--- What the task asks ---
Pictures in the data below are not part of the copy; transcribe everything else exactly.

--- Stored data ---

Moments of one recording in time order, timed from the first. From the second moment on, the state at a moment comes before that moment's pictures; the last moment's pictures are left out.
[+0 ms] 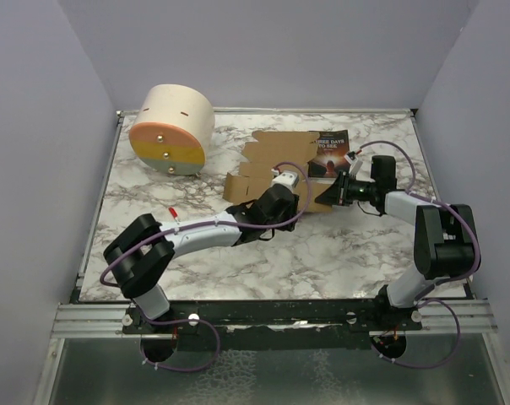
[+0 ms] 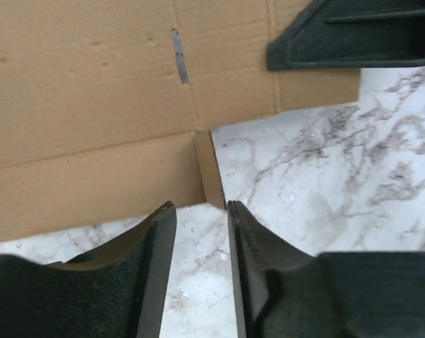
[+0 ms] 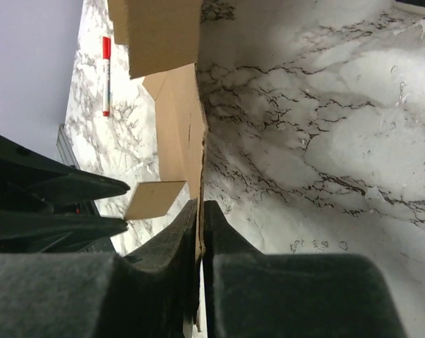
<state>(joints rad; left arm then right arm) -0.97 1.67 1.05 -0.04 -0.22 -0.53 0.02 1.63 0.78 0.11 -0.96 0.31</state>
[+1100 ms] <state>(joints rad) -0.21 1.08 0.48 0.58 0.39 -0.60 0.01 1.48 0.78 0.12 -1.22 0.07</state>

--- Result for this task ---
Moments of one recording in time order, timed from the first. From the second moment on, the state at a moment comes before that moment's pictures; the last moment's pictures are left out.
[+0 ms] 
[+0 ms] 
[+0 ms] 
<state>(joints rad; left arm then right arm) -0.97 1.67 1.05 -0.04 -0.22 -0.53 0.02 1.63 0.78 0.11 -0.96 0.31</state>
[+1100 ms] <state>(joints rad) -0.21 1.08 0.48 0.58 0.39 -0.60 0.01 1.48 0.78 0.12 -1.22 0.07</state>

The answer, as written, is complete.